▸ **Problem description**:
Whenever a line below includes the string "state", show it.

▸ **Exercise data**:

::::::

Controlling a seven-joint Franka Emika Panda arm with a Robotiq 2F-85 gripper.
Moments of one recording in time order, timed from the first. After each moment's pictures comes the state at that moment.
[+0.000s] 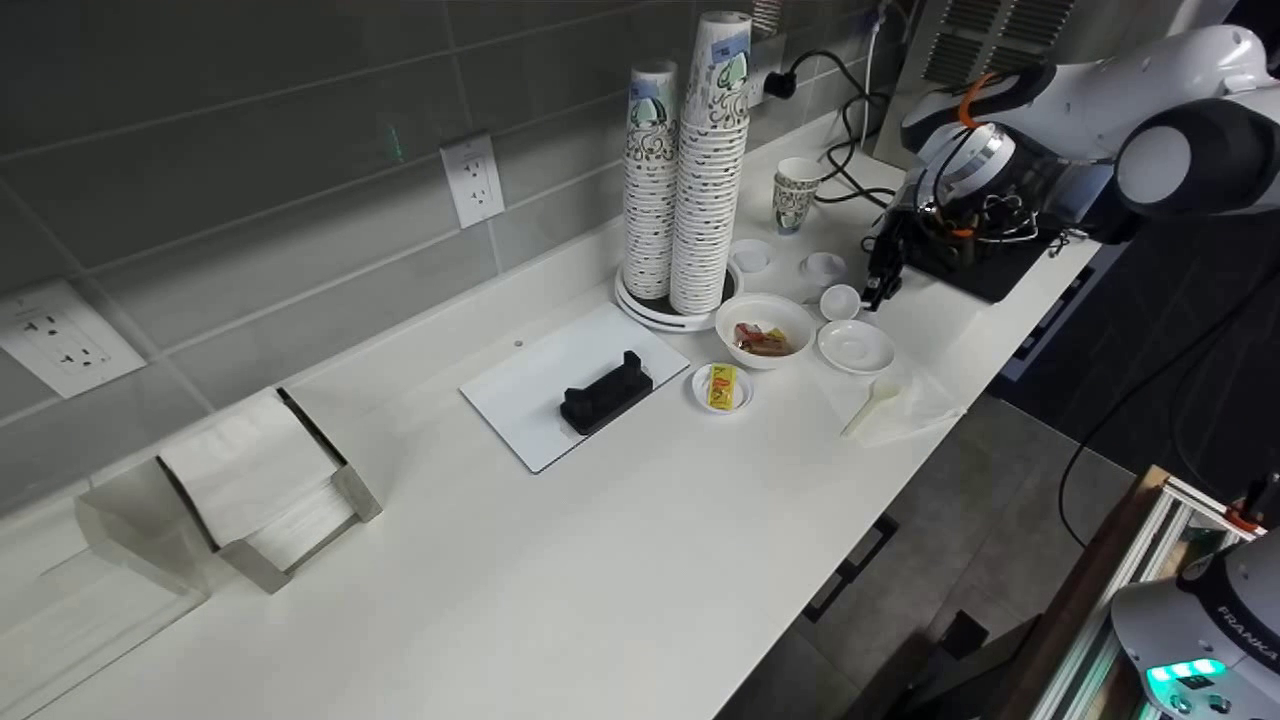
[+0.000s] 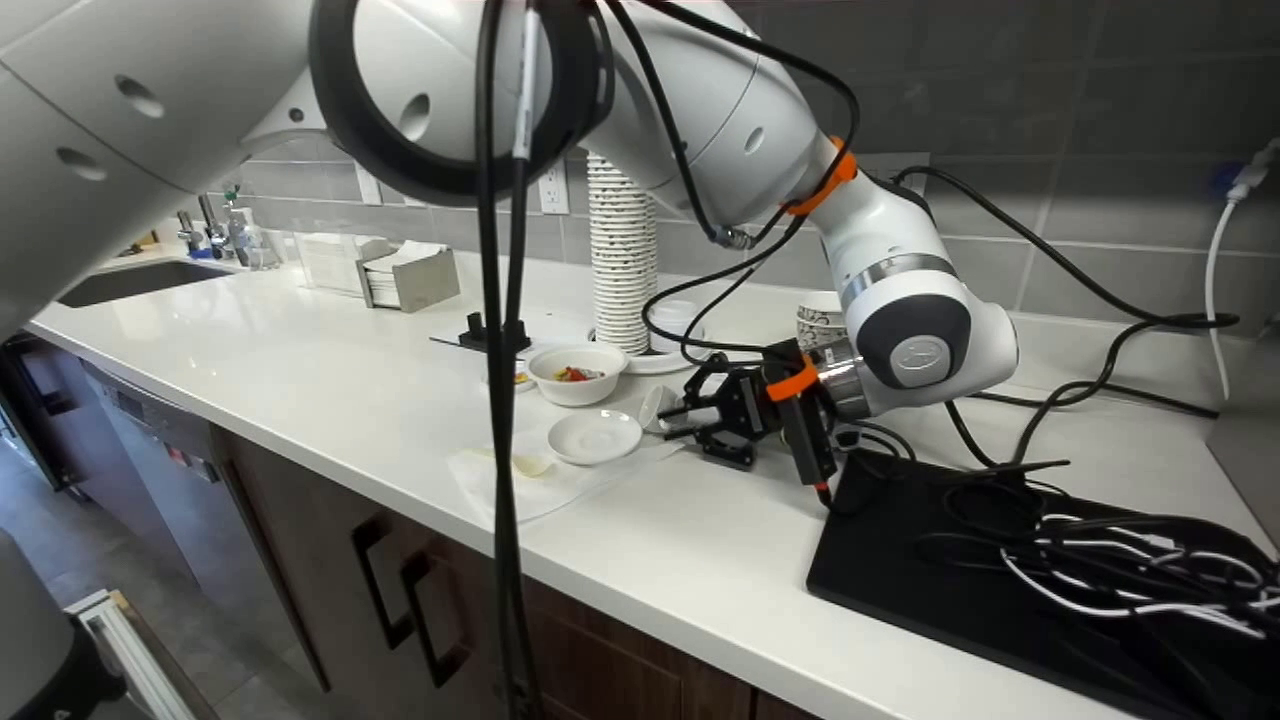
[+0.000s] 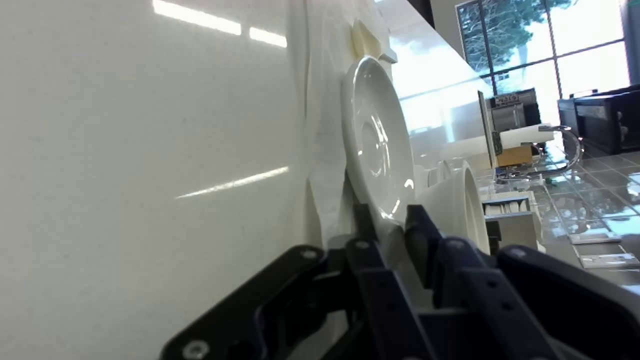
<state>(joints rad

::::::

▸ **Response area**:
Moments of one recording in time order, timed from the first. After each moment's pictures comes the state at that moment.
<state>(joints rad

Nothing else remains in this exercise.